Here's an interesting question:
I simply want to examine a column then create a new column based on an if-then on the original column. So if my CSV has a "gender" field I'd like to do the Python equivalent of this SQL statement:
case when gender = 'M' then 1 else 0 end as gender_m, case when gender = 'F' then 1 else 0 end as gender_f,...
I can do it in Pandas but my CSVs are too big and I run into memory issues.
There are a number of ways to tackle this.
First -- and foremost -- this is almost always just one step in a much longer and more complex set of operations. It's a little misleading to read-and-write a CSV file to do this.
A
little misleading.
It's not wrong to write a file with expanded data. But the "incrementally write new files" process can become rather complex. If we have a large number of transformations, we can wind up with many individual file-expansion steps. These things often grow organically and can get out of control. A complex set of steps should probably be collapsed into a single program that handles all of the expansions at once.
This kind of file-expansion is simple and fast. It can open a door previously closed by the in-memory problem of trying to do the entire thing in pandas.
The general outline looks like this
from pathlib import Path
import csv
source_path = Path("some_file.csv")
target_path = Path(source_path.stem + "_1").with_suffix('.csv')
def transform(row):
return row
with source_path.open() as source_file:
with target_path.open('w', newline='') as target_file:
reader = csv.DictReader(source_file)
columns = reader.fieldnames + ['gender_m', 'gender_f']
writer = csv.DictWriter(target_file, columns)
writer.writeheader()
for row in reader:
new_row = transform(row)
writer.writerow(new_row)
The goal is to be able put some meaningful transformation processing in place of the build new_row comment.
The overall approach is this.
1. Create
Path objects to refer to the relevant files.
2. Use
with-statement context managers to handle the open files. This assures that the files are always properly closed no matter what kinds of exceptions are raised.
3. Create a dictionary-based reader for the input. Add the additional columns and create a dictionary-based writer for the output. This allows the processing to work with each row of data as a dictionary.
This presumes that the data file actually has a single row of heading information with column names.
If column names are missing, then a fieldnames attribute can be provided when creating the DictReader(), like this:
csv.DictReader(source_file, ['field', 'field', ...]).
The
for statement works because a csv Reader is an iterator over each row of data.
I've omitted any definition of the transformational function. Right now, it just returns each row unmodified. We'd really like it to do some useful work.
Building The New Row
The transformation function needs to build a new row from an existing row.
Each row will be a Python dictionary. A dictionary is a mutable object. We aren't
really building a completely new object -- that's a waste of memory. We'll modify the
row object, and return it anyway. It will involve a microscopic redundancy of creating two references to the same dictionary object, one known by the variable name
row and the other know by
new_row.
Here's an example body for
transform()
def transform(row):
row['gender_m'] = 1 if row['gender'] == 'M' else 0
row['gender_f'] = 1 if row['gender'] == 'F' else 0
return row
This will build two new keys in the row dictionary. The exact two keys added to the fieldnames to write a new file.
Each key be associated with a value computed by a simple expression. In this case, the logical if-else operator is used to map a boolean value,
row['gender'] == 'M', to one of two integer values, 1 or 0.
If this is confusing -- and it can be -- this can also be done with if statements instead of expressions.
def transform(row):
if row['gender'] == 'M':
row['gender_m'] = 1
else:
row['gender_m'] = 0
row['gender_f'] = 1 if row['gender'] == 'F' else 0
return row
I only rewrite the 'M' case. I'll leave the rewrite of the 'F' case to the reader.
Faster Processing with a Generator
We can simplify the body of the script slightly. This will make it work a hair faster. The following statements involve a little bit of needless overhead.
for row in reader:
new_row = transform(row)
writer.writerow(new_row)
We can change this as follows:
writer.writerows(transform(row) for row in reader)

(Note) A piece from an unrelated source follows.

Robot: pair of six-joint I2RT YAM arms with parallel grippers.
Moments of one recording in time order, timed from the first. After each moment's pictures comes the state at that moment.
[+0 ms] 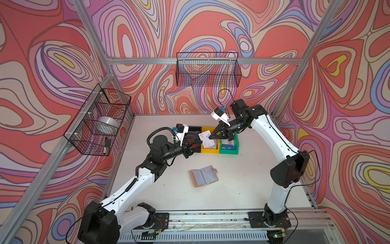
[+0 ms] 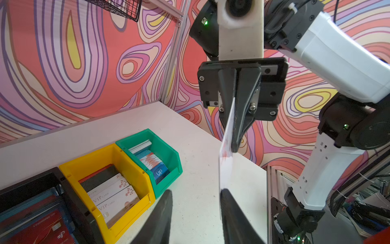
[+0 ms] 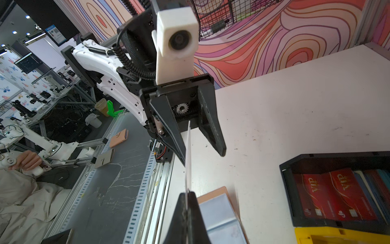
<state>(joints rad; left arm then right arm) -0.44 1.11 0.74 0.32 0.65 -0.33 0.39 1.88 2.03 -1.38 -1.21 -0.82</state>
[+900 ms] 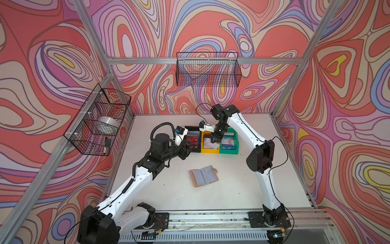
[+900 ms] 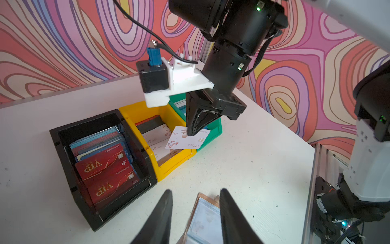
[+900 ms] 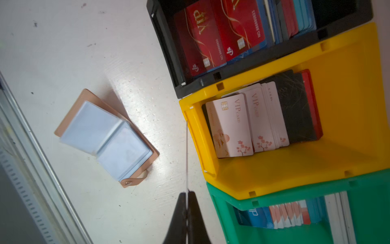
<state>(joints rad) -0.41 1.10 0.81 -0.06 0.48 -0.15 0.49 2.32 2.41 -1.52 -0.25 -0.67</state>
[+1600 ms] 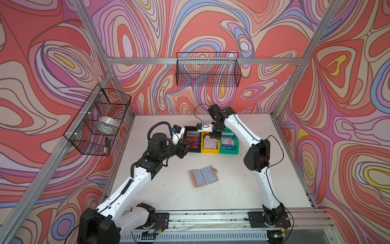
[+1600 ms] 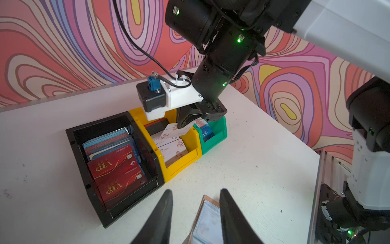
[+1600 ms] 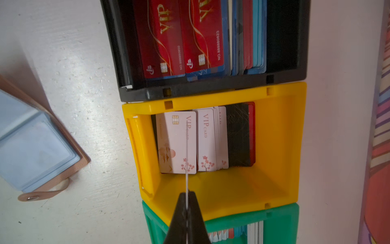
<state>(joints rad) -0.37 1.08 0.81 -0.06 0.48 -0.15 0.49 2.38 2.43 -1.38 -0.12 -0.92</state>
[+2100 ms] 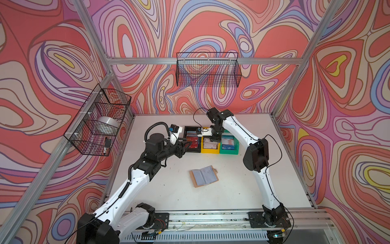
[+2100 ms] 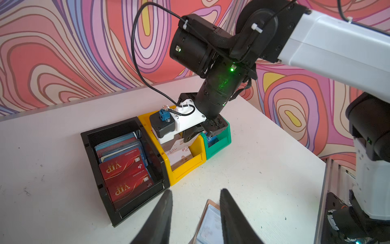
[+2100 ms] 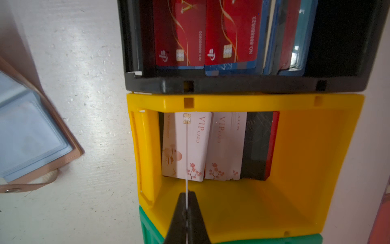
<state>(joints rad) -0.36 1.04 0.80 -0.07 0.46 -0.16 0.49 2.39 2.36 -1.35 -0.12 -1.02</state>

This uses a generator expression,
transform(row) for row in reader, to build individually transformed rows from a source of data. This doesn't involve executing two statements for each row of data. Therefore, it's faster.
We can also reframe it like this.
writer.writerows(map(transform, reader))
In this example, we've replaced the generator expression with the
map() function. This applies the
transform() function to each row available in the reader.
In both cases, the
writer.writerows() consumes the data produced by the generator expression or the
map() function to create the output file.
The idea is that we can make the transform() function as complex as we need. We just have to be sure that all the new field names are handled properly when creating the writer object.